ACTIVITY:
Whatever the listing holds, output it without alteration.

DATASET CONTENT:
^^^^^^^^
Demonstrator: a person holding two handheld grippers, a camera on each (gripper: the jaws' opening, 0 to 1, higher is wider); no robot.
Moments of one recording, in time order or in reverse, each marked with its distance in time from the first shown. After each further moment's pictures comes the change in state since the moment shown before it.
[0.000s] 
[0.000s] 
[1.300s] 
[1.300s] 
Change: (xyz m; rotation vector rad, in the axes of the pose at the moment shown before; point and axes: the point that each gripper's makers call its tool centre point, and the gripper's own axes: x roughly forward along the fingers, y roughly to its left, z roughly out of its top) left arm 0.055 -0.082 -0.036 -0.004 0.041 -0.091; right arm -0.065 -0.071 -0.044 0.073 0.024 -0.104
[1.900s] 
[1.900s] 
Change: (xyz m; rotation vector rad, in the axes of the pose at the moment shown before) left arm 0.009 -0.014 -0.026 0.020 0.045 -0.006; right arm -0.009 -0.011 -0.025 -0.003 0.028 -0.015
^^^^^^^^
TASK ANSWER:
Demonstrator: a person holding two handheld grippers, a camera on each (gripper: the jaws' opening, 0 to 1, higher is wider); no robot.
Moments of one recording, in time order or in reverse, each marked with its distance in time from the first shown. After each further moment's pictures comes the change in state since the moment shown before it.
[0.000s] 
[0.000s] 
[1.300s] 
[1.300s] 
Change: (xyz m; rotation vector rad, in the axes of the pose at the moment shown before; point and axes: the point that each gripper's makers call its tool centre point, and the gripper's own axes: x roughly forward along the fingers, y roughly to its left, z roughly out of its top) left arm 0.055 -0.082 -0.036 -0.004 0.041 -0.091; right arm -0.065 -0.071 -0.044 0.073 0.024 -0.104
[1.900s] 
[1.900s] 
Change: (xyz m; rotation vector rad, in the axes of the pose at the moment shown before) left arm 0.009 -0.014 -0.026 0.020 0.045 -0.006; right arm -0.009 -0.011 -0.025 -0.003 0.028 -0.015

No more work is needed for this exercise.